◆ Aim of the task ◆
In the entries below, find every line with "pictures" and copy it.

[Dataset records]
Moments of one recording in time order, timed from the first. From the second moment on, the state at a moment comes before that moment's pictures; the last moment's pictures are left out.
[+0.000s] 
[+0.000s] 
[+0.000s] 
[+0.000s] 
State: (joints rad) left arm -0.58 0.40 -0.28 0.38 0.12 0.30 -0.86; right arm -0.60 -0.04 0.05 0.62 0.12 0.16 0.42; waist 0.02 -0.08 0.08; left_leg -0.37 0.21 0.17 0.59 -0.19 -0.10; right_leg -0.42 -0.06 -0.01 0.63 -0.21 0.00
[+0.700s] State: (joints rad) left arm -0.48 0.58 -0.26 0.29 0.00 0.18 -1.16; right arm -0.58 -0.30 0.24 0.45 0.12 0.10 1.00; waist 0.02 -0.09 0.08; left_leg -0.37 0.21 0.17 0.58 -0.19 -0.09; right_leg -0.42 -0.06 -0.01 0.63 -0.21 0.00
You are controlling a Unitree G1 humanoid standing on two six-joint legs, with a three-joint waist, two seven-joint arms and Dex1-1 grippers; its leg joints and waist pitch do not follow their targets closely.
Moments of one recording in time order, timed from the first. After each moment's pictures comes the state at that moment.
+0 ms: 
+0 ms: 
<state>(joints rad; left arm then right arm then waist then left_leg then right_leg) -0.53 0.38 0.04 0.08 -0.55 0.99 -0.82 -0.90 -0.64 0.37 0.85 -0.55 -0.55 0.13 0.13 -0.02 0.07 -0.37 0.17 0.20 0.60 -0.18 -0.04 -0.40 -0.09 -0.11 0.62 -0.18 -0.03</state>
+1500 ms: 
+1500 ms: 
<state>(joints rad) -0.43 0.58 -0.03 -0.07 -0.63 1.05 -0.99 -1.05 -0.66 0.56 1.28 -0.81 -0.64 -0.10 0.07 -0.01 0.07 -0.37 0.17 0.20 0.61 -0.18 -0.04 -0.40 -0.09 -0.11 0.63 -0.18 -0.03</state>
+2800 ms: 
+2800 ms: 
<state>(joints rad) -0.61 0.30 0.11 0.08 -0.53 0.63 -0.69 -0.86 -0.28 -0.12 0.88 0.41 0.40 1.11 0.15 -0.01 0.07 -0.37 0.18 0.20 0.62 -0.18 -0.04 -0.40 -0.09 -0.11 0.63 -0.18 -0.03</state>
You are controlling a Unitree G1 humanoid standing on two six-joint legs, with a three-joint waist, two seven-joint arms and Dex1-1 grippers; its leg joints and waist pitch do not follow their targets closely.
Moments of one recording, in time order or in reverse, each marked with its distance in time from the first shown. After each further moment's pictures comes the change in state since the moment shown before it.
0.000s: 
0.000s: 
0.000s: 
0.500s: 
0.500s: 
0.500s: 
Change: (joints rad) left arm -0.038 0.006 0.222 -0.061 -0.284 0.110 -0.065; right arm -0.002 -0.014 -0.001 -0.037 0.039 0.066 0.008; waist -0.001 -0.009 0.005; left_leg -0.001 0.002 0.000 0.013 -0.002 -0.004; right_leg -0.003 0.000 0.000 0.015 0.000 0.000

◆ Response for this exercise ◆
Moments of one recording in time order, timed from the first. From the second moment on, the state at a moment comes before that moment's pictures; the last moment's pictures are left out.
Moments of one recording in time order, timed from the first. After each moment's pictures comes the state at that moment.
Moments of one recording, in time order or in reverse, each marked with its distance in time from the first shown. After each further moment's pictures comes the change in state since the moment shown before it.

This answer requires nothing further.